(Directions for this task):
From the data below, retype exactly the lines starting with the one that contains "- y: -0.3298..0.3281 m" and ending with the one that contains "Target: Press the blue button", both included.

(Data segment):
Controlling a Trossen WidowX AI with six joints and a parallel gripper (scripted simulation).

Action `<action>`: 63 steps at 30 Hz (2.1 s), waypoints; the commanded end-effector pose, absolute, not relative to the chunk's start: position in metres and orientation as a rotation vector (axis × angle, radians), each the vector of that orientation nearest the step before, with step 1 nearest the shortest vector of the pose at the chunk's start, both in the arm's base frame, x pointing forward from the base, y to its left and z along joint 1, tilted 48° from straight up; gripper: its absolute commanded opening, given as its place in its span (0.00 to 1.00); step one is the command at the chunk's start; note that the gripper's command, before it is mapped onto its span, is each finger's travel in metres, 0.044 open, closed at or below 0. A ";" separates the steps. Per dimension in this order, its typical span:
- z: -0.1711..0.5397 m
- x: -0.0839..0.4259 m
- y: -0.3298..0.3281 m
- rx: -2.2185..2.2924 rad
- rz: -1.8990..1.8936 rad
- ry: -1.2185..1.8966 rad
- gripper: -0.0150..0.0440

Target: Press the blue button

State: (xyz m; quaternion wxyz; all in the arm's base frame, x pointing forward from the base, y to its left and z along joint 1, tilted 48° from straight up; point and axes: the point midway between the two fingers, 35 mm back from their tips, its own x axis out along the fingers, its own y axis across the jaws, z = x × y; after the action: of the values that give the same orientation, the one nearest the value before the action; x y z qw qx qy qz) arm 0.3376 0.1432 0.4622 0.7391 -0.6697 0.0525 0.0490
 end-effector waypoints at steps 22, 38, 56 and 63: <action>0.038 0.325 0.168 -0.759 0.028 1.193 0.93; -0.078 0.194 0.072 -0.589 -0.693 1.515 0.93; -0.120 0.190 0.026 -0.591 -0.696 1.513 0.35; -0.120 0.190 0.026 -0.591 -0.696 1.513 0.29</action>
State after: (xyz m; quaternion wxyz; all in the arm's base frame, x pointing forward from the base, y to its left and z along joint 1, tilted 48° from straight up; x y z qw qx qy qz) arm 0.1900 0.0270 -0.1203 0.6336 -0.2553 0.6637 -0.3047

(Solution):
- y: -0.3298..0.3281 m
- rx: -2.2185..2.2924 rad
- rz: -1.8990..1.8936 rad
- ry: -1.2185..1.8966 rad
- gripper: -0.0150..0.0440

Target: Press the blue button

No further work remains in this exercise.